* Aim of the exercise
Images should not appear in the copy, yet every line of the listing below must be printed exactly.

* Recorded information
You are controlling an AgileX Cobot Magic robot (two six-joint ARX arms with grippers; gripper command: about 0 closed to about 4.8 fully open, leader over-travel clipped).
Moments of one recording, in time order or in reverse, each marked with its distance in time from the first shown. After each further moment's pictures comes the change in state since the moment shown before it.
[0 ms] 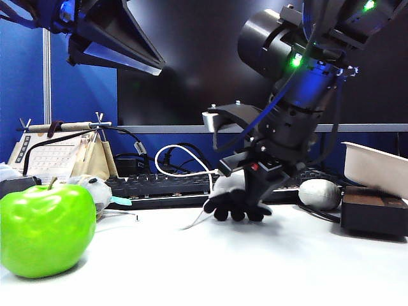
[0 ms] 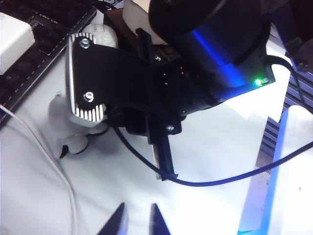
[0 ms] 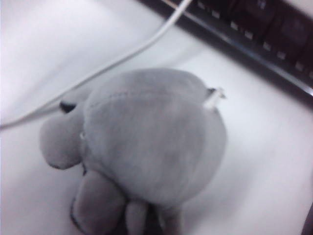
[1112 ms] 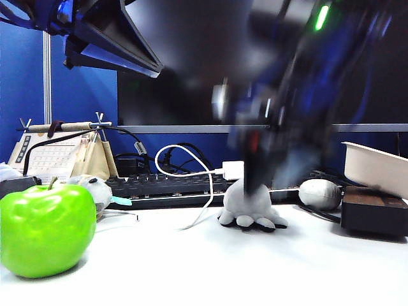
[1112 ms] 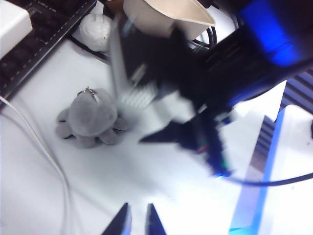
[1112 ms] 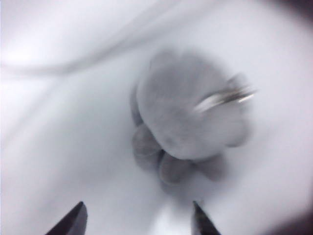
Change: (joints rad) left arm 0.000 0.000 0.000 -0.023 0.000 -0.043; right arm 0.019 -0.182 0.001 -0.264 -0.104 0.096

* Solution
You are controlling an AgileX Cobot Magic robot (two six-joint ARX arms with grippers; gripper command: about 0 closed to about 4.8 fully open, leader over-travel clipped).
Moments of one recording, in time order or in reverse, each marked with its distance in time from the first shown. After each further moment's pictures comes the change in state since the moment shown before it.
[0 ms] 
[0 ms] 
[0 ms] 
[1112 ms] 
[1112 ms] 
[1112 ms] 
Change: (joints rad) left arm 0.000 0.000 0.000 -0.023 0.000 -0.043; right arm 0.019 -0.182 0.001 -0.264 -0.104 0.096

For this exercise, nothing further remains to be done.